Task directions | Reproduce the full listing below unchanged, apart from the pictures.

Dataset content |

....

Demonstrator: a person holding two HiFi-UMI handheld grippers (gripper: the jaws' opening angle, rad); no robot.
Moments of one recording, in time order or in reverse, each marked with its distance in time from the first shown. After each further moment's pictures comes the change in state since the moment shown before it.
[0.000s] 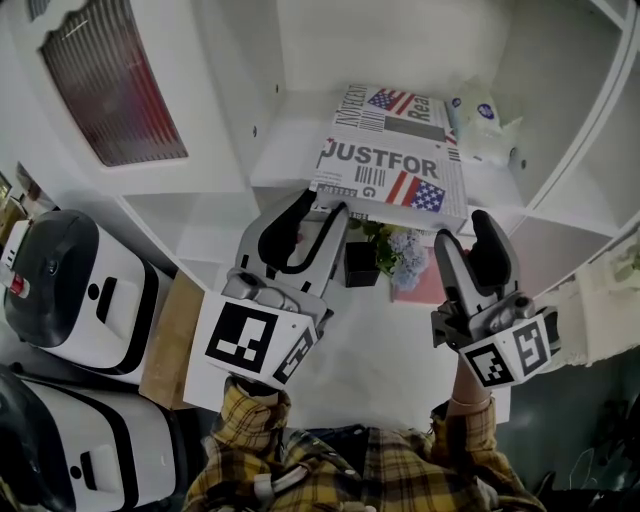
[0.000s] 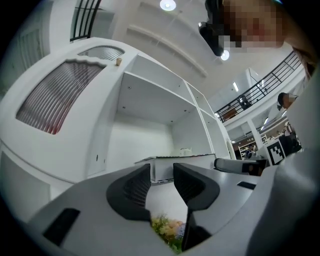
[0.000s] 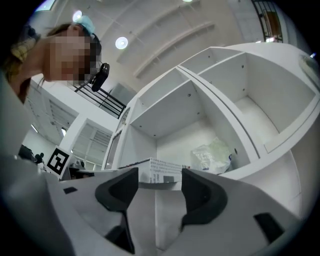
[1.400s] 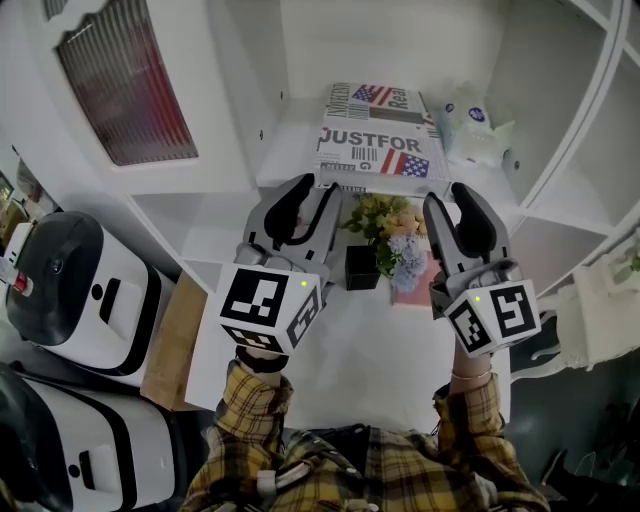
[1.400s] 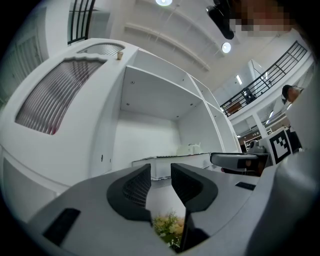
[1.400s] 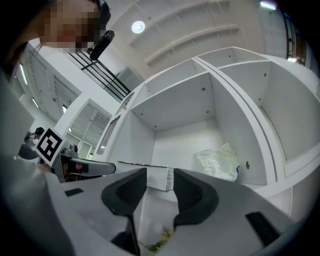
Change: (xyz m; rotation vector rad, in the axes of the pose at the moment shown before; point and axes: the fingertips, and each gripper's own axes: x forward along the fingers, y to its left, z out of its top) left arm 0.018 0.020 -0.007 0.028 0.040 0.070; right arm 0.037 -0.006 -0.004 -0.184 0.094 -0.036
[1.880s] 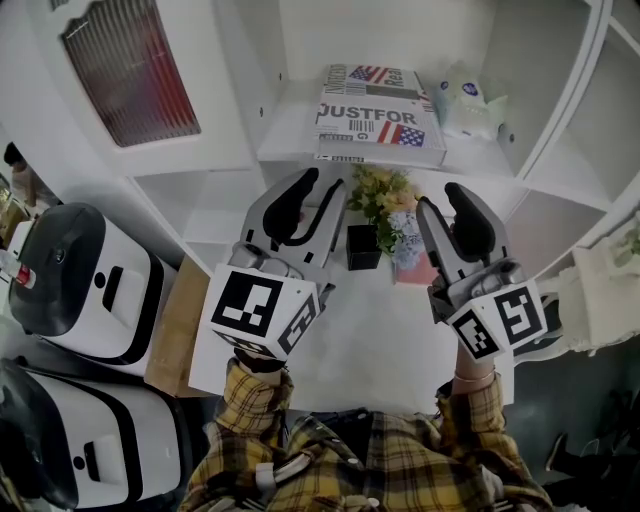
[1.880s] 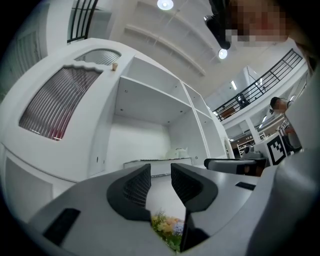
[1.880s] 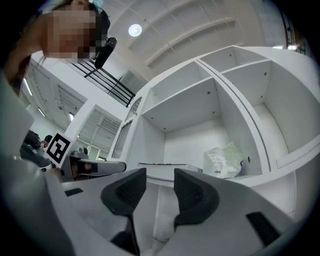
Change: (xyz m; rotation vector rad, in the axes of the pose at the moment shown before) left arm -0.034 -0.030 0.010 -0.011 -0.025 -0.078; right arm -0.036 0.036 0.006 0.049 0.010 0.088
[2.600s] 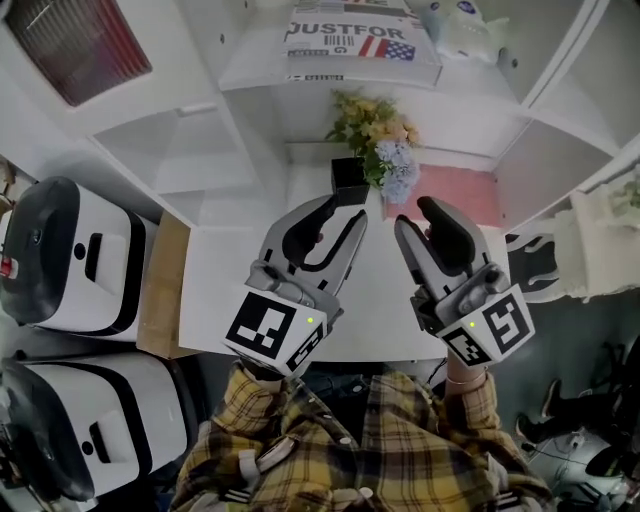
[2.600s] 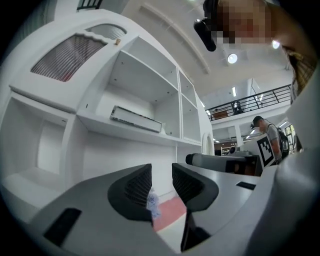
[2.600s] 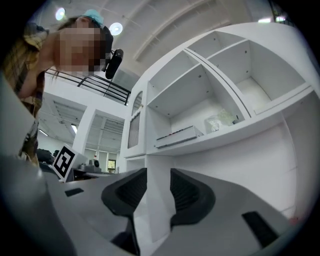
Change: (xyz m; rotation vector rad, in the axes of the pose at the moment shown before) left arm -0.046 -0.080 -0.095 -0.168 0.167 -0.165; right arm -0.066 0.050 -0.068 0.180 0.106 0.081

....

Reply to the exercise |
Demonstrator: a person holding two HiFi-UMI handheld grippers (gripper: the jaws' opening angle, rad); no robot.
Moments of one recording, in time order or in reverse, each marked with its distance in time from the first shown. After each further moment's pictures comes the change in state since the moment shown before it.
[0.000s] 
[0.000s] 
[0.000s] 
[1.400s] 
[1.400s] 
[1.400s] 
Change: (xyz m; rotation vector rad, in the axes of the pose at the moment shown before; point and axes: the fingertips, and each gripper's own axes: x forward along the fingers, y to its left, z out of its top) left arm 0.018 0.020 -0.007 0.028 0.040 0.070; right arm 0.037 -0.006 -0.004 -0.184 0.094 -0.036
[1.880s] 
[1.880s] 
[1.880s] 
Change: (xyz m; rotation vector rad, in the axes of the pose at the moment shown before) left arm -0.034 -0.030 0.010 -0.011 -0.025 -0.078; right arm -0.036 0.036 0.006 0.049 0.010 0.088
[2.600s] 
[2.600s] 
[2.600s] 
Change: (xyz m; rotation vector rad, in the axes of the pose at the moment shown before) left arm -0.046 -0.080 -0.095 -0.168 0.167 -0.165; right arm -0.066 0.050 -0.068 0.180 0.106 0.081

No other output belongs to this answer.